§ **Prompt**:
Set down the data below without change, skipping the pictures it holds.

=-=-=-=-=

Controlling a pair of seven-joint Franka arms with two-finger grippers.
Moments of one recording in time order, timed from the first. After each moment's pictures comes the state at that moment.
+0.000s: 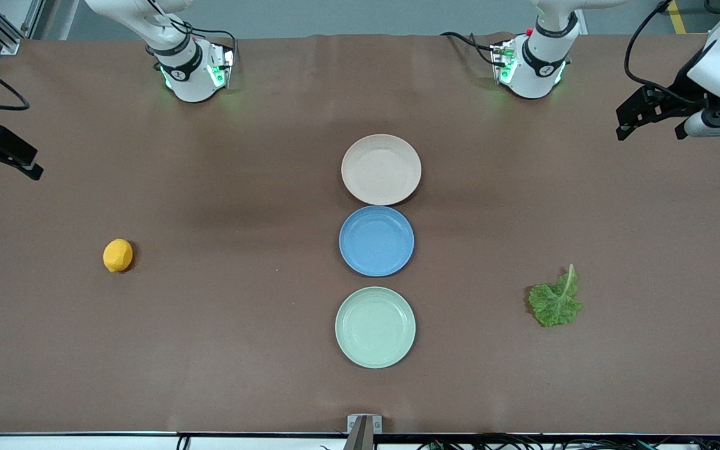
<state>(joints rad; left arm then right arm) 0.02 -0.13 -0.15 -1.65 -0.01 1.54 -0.12 0.09 -0.01 -0.12 -1.49 0.00 1.59 0.09</state>
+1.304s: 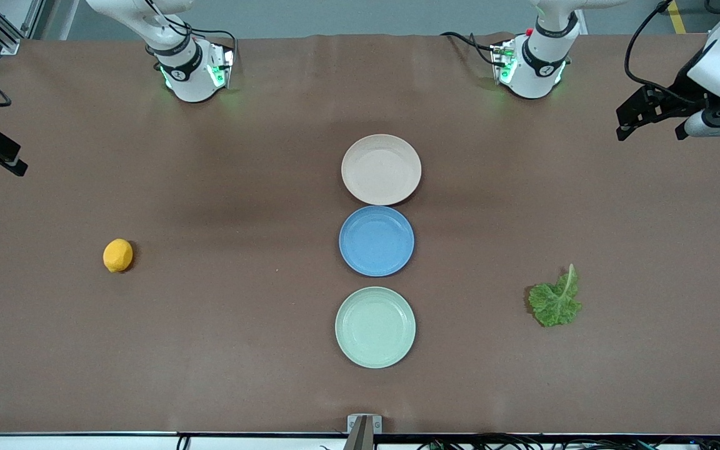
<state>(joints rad) 0.02 -0.13 -0.15 -1.65 -0.01 1.55 -0.12 0.05 0.00 -0.10 -1.48 0.00 1.57 0.03</state>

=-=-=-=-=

§ **Completed exercise**:
Controlling a pair of seven-joint Franka arms with two-finger grippers.
Moments of one recording in time order, timed from the first. After each moment's pictures comes the state at that moment.
+0.000s: 
<state>(joints rad; left arm then right arm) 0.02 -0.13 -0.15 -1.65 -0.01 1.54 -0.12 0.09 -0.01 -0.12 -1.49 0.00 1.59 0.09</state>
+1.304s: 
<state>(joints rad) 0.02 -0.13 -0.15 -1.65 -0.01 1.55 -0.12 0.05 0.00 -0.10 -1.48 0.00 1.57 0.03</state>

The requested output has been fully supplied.